(What is needed)
Your response should consist of the entries below, written out exactly.

(Data)
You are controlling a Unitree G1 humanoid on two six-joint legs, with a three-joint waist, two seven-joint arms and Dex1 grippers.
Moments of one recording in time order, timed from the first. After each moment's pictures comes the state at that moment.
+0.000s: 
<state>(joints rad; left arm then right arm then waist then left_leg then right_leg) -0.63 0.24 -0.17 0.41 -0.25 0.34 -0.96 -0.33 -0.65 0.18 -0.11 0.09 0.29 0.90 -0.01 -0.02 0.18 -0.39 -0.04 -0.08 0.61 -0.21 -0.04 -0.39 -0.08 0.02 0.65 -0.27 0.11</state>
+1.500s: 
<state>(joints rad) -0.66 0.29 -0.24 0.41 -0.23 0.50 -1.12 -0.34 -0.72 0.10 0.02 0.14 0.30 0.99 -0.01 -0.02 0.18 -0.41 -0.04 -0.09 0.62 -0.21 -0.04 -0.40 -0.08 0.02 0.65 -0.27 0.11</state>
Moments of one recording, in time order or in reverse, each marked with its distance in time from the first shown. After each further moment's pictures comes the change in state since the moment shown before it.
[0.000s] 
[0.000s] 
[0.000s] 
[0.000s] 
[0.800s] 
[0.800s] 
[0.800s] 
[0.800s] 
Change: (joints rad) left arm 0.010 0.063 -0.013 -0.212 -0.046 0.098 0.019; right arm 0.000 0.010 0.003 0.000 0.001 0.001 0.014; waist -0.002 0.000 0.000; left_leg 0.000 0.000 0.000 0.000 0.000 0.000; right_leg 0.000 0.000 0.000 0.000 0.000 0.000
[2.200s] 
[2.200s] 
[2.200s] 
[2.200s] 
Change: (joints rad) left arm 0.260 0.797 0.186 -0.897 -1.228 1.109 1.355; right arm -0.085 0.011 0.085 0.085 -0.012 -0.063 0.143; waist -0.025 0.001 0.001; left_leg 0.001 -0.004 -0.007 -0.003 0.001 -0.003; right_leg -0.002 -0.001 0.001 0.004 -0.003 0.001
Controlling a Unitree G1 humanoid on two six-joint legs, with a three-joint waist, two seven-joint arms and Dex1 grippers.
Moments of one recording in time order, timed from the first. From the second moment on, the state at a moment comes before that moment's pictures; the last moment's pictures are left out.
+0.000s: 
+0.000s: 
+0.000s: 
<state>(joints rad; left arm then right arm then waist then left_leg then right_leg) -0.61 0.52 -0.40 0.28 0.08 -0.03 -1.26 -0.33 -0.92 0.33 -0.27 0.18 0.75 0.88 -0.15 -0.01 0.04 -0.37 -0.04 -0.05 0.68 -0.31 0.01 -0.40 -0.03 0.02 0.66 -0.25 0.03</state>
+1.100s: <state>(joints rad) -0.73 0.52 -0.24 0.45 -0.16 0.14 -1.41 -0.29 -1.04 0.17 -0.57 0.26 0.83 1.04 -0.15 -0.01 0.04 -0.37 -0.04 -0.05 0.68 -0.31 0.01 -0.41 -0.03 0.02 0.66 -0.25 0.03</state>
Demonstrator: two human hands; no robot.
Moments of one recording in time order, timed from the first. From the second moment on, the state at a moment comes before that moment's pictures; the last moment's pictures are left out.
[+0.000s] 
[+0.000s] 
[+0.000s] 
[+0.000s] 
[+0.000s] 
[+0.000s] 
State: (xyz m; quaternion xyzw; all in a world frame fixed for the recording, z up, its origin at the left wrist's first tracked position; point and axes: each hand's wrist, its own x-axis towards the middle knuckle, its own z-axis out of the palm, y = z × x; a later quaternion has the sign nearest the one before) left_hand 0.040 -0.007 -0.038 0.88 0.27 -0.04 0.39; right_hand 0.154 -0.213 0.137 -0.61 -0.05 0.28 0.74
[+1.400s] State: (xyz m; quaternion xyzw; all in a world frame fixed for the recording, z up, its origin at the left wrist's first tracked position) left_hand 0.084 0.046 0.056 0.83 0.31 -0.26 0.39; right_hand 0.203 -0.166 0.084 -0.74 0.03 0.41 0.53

(Solution for this task)
You are controlling a Unitree G1 humanoid on two six-joint legs, with a three-joint waist, two seven-joint arms and Dex1 grippers.
Moments of one recording in time order, timed from the first. After each moment's pictures comes the state at that moment.
+0.000s: 
<state>(joints rad; left arm then right arm then waist then left_leg then right_leg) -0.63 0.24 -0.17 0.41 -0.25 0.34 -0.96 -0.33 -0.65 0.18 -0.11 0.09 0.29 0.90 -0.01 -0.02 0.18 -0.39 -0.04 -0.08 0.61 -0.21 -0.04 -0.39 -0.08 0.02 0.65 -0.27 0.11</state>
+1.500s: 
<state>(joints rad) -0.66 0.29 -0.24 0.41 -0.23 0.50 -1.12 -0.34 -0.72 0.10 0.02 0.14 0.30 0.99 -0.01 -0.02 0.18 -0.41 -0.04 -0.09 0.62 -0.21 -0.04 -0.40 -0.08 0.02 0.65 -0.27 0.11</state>
Moments of one recording, in time order or in reverse, each marked with its distance in time from the first shown. After each further moment's pictures comes the change in state since the moment shown before it.
[0.000s] 
[0.000s] 
[0.000s] 
[0.000s] 
[0.800s] 
[0.800s] 
[0.800s] 
[0.800s] 
Change: (joints rad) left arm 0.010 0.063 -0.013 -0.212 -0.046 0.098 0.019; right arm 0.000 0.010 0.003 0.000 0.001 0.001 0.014; waist -0.002 0.000 0.000; left_leg 0.000 0.000 0.000 0.000 0.000 0.000; right_leg 0.000 0.000 0.000 0.000 0.000 0.000
[2.200s] 
[2.200s] 
[2.200s] 
[2.200s] 
Change: (joints rad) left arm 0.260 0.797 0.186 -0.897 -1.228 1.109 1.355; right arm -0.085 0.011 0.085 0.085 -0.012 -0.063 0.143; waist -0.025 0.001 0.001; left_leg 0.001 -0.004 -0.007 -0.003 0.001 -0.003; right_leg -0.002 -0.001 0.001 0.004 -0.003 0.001
Controlling a Unitree G1 humanoid on two six-joint legs, with a three-joint waist, two seven-joint arms and Dex1 grippers.
Moments of one recording in time order, timed from the first. From the second moment on, the state at a moment comes before that moment's pictures; the last moment's pictures are left out.
+0.000s: 
+0.000s: 
+0.000s: 
<state>(joints rad; left arm then right arm then waist then left_leg then right_leg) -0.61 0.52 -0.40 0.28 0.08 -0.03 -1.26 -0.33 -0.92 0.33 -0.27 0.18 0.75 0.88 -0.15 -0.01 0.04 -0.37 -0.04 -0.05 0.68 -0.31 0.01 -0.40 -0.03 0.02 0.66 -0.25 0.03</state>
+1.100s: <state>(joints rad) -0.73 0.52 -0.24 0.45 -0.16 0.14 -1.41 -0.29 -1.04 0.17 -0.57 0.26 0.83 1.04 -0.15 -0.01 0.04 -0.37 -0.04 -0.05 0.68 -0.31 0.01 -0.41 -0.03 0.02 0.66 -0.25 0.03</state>
Demonstrator: two human hands; no robot.
Moments of one recording in time order, timed from the first. From the second moment on, the state at a moment comes before that moment's pictures; the last moment's pictures are left out.
[+0.000s] 
[+0.000s] 
[+0.000s] 
[+0.000s] 
[+0.000s] 
[+0.000s] 
State: (xyz m; quaternion xyzw; all in a world frame fixed for the recording, z up, its origin at the left wrist's first tracked position; point and axes: each hand's wrist, its own x-axis towards the middle knuckle, its own z-axis out of the palm, y = z × x; a later quaternion has the sign nearest the one before) left_hand 0.040 -0.007 -0.038 0.88 0.27 -0.04 0.39; right_hand 0.154 -0.213 0.137 -0.61 -0.05 0.28 0.74
[+1.400s] State: (xyz m; quaternion xyzw; all in a world frame fixed for the recording, z up, its origin at the left wrist's first tracked position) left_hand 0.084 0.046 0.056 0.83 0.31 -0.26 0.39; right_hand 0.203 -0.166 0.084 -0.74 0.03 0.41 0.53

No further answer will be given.